((
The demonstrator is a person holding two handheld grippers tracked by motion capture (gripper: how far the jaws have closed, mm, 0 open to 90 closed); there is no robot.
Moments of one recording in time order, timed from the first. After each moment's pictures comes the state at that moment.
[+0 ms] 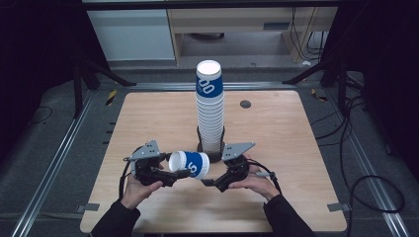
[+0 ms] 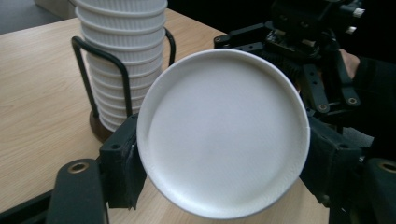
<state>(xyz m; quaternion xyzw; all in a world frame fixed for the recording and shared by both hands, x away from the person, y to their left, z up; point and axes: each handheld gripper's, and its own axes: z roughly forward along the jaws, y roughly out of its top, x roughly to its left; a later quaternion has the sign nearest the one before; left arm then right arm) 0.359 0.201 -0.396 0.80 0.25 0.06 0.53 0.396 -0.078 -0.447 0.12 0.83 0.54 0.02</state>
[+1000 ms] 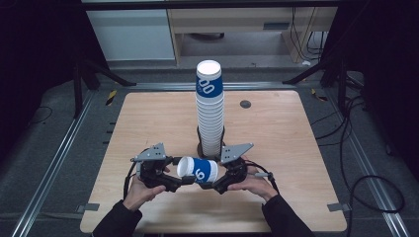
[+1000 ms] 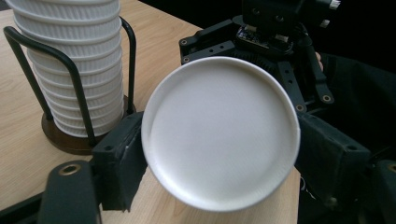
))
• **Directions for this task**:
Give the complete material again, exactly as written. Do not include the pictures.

• **Answer for this exercise**:
The demonstrator is a person holding two handheld grippers tracked by motion capture (gripper: how far the jaws have closed, mm, 0 open to 90 closed); there is no robot.
Moments of one recording in time order, timed from the first. After each moment's pictures comes the state at that moment.
[+0 ms] 
[+0 ms] 
<state>(xyz m; quaternion xyzw; all in a world frame fixed for the recording and shared by both hands, x away from the person, y to their left, z up; point and axes: each handheld gripper's, and its own axes: z roughly forward along the jaws, y roughly out of its top, x roughly to its left; a later quaternion has the sign nearest the one before; left arm then right arm) 0.359 0.201 -0.396 0.80 0.25 0.06 0.53 0.396 -0.078 -0.447 0.12 0.83 0.54 0.02</state>
[+1000 ms] 
[+1000 ms] 

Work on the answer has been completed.